解缙見吳王沒有正面回答剛才的問題,隻得說道:“罪臣曾代郎中王國用上疏爲韓國公辯冤,後又代禦史夏長文狀告禦史袁泰蔑視朝綱,貪贓枉法,陷害忠良之罪,聖上認爲罪臣缺乏涵養,便革了官職,讓罪臣之父進京,将罪臣帶回老家,修身養性,閉門思過!”
聽到解缙曾爲李善長伸冤,瞬間對他的印象好了一些,有種想留下他的想法,但轉念一想,這家夥舉行輕浮,行爲放蕩,現在确實難堪大用,盡管如此,還是決定給他一次機會,于是故意說道:“解缙,你認爲你有罪嗎?”
解缙沉聲道:“回殿下,爲忠良之臣伸冤,檢舉不法之臣,乃爲臣子的本分,罪臣認爲無罪,但君言有罪,罪臣當有罪!”
如果隻是前面兩句話,朱英會把他留下,但加上最後一句就有些耍小聰明了,這個回答看似有道理,甚至滴水不漏,其實就是一句屁話。

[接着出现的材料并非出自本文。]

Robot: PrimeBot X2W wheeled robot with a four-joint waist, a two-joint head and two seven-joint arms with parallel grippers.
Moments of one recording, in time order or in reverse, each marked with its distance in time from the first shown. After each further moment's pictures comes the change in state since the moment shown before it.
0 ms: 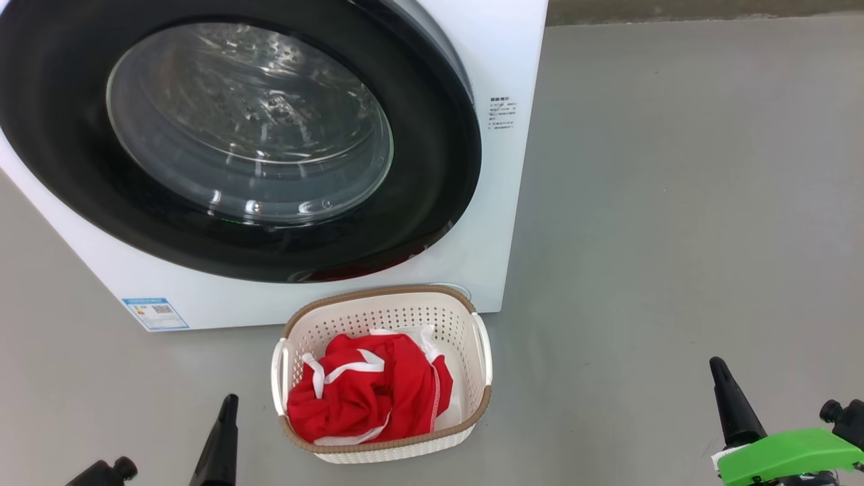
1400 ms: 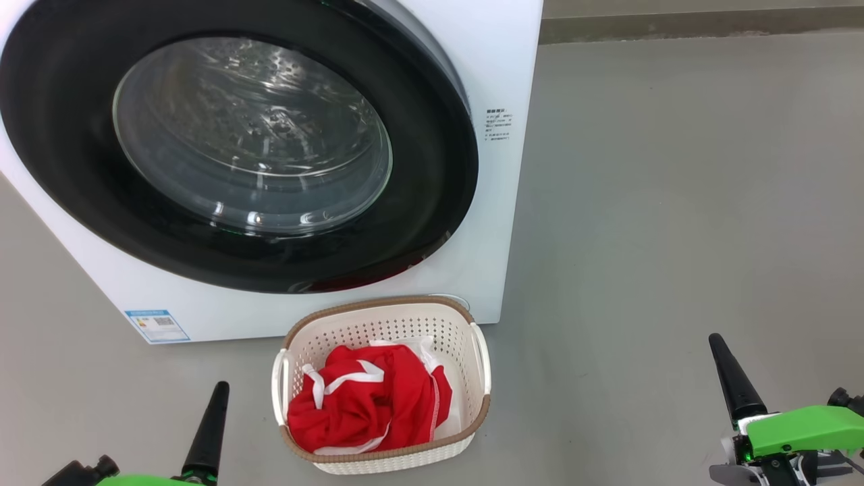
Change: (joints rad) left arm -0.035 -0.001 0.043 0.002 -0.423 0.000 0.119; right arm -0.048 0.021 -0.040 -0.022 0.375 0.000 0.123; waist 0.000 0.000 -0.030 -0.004
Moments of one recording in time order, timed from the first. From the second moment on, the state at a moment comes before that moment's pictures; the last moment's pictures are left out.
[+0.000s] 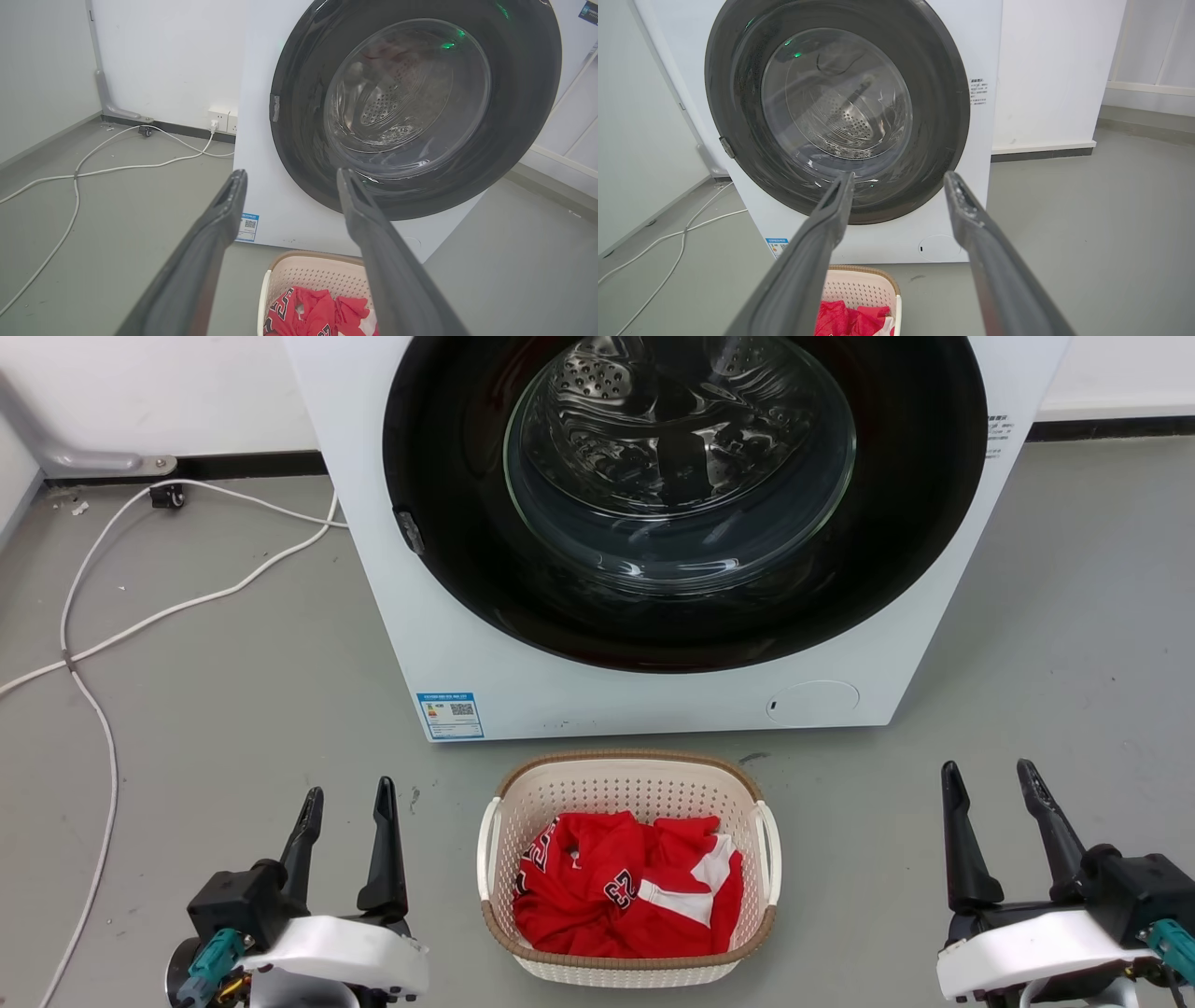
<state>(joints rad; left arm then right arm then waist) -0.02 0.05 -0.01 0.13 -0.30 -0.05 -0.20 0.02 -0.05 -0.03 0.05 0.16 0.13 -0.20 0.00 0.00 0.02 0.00</state>
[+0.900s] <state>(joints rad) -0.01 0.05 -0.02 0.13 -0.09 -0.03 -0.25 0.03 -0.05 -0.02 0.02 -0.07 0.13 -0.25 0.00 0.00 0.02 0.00</state>
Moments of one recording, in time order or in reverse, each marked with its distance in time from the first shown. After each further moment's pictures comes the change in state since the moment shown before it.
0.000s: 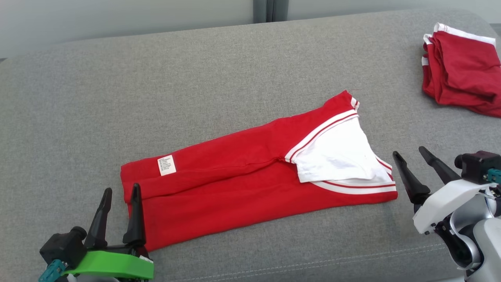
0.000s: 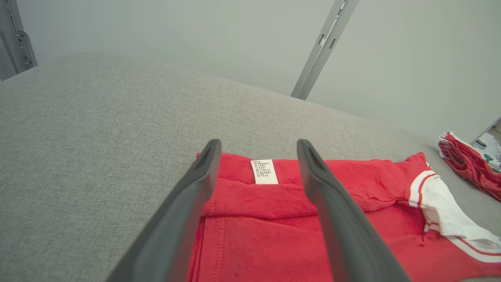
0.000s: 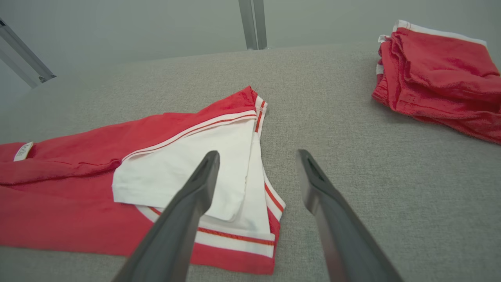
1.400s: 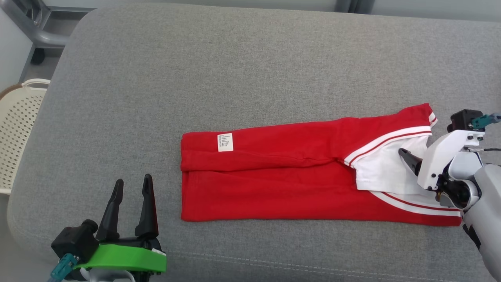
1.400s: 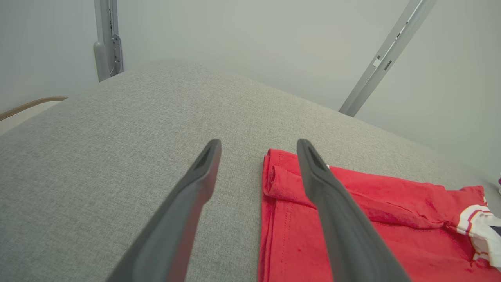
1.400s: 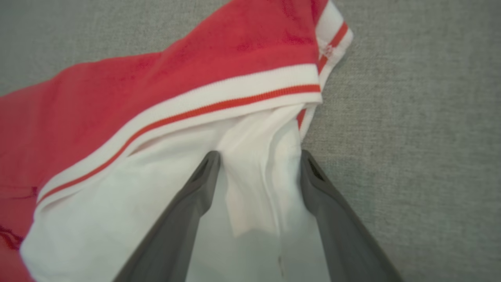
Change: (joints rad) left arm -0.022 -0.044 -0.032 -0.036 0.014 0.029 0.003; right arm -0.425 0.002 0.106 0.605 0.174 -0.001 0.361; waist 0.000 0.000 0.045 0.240
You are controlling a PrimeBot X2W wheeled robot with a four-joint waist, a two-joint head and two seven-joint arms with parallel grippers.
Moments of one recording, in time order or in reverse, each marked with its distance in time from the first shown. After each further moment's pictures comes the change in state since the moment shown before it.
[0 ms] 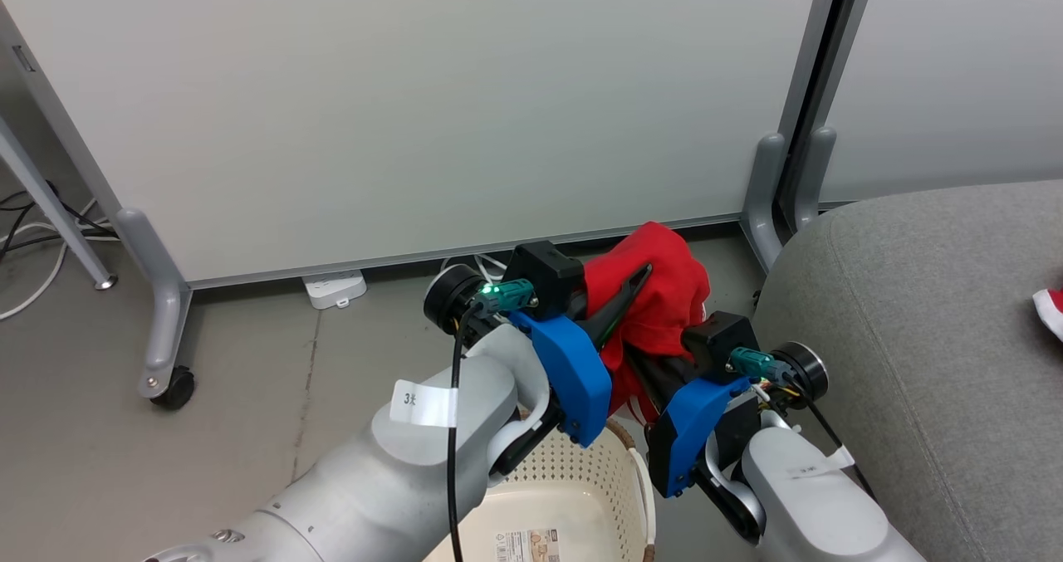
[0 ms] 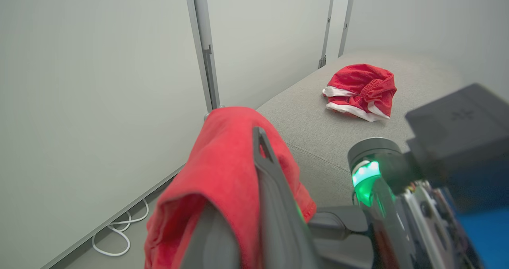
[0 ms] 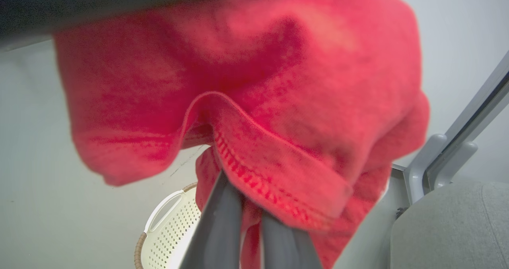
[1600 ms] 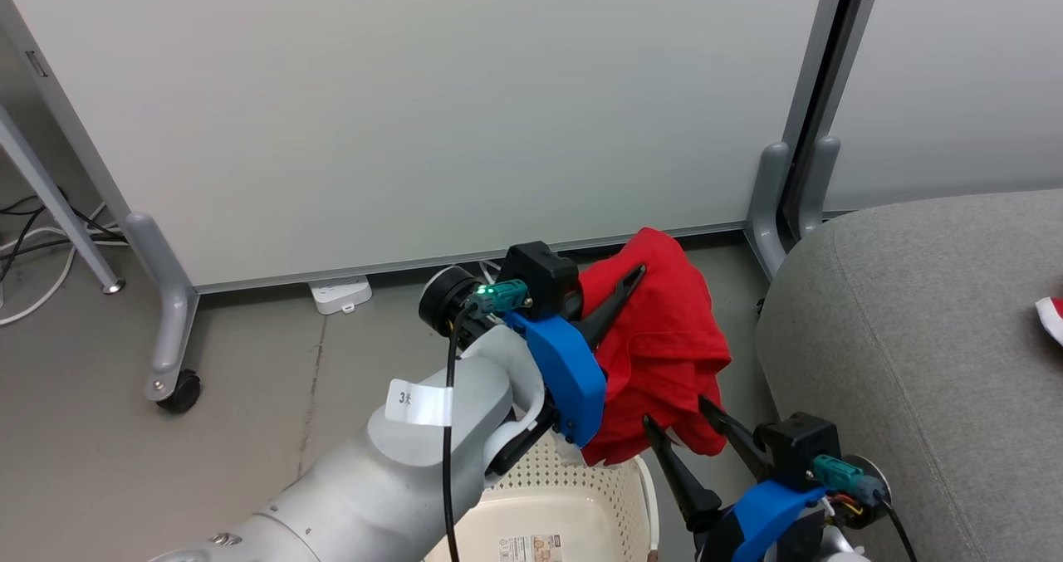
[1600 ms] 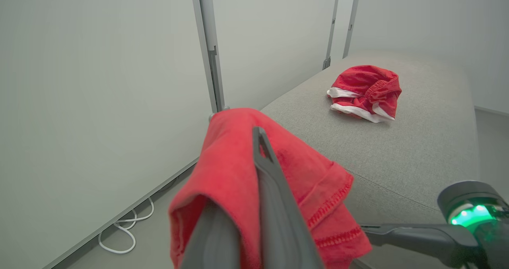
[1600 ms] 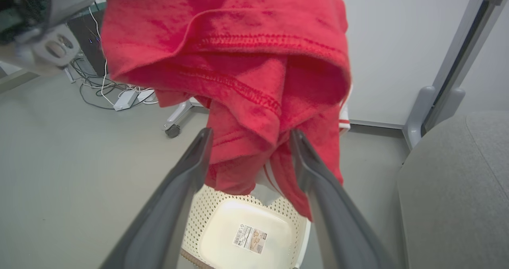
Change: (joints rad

接着,朱英又問道:“本王聽說你當年可是鄉試第一名解元,殿試的時候又差點奪了狀元,和你同一批殿試的狀元任亨泰都馬上升到禮部尚書了,你就這麽灰溜溜的回鄉了,甘心嗎?”
解缙心一橫,說道:“罪臣确實心有不甘,罪臣自問,才華能力皆不在任亨泰之下!”
“你的意思是,是皇上不辨是非了?”
“罪臣不敢!”
朱英笑了笑,緩緩說道:“你說得對,你的事本王聽皇上說過,雖然作風上有些不檢點,愛耍些小聰明,但不否認,你是有大才的,一個敢說實話的正臣,皇上對你也是贊不絕口,,,”
“皇上之所以将你趕回家,是因爲你得罪的人實在太多了,擔心你招緻衆怒,才用了這以進爲退之策,實則是希望你回鄉韬光養晦,提高自己,待十年後,再次出山,朝廷再對你委以重任,本王希望你能明白皇上對你的一片苦心!”
一番話讓解缙動容不已,他嘴上不說,其實心裏還是在埋怨皇上無故削了他的官職,如今,朱英的這些話讓他茅塞頓開,原來是自己誤會皇上了。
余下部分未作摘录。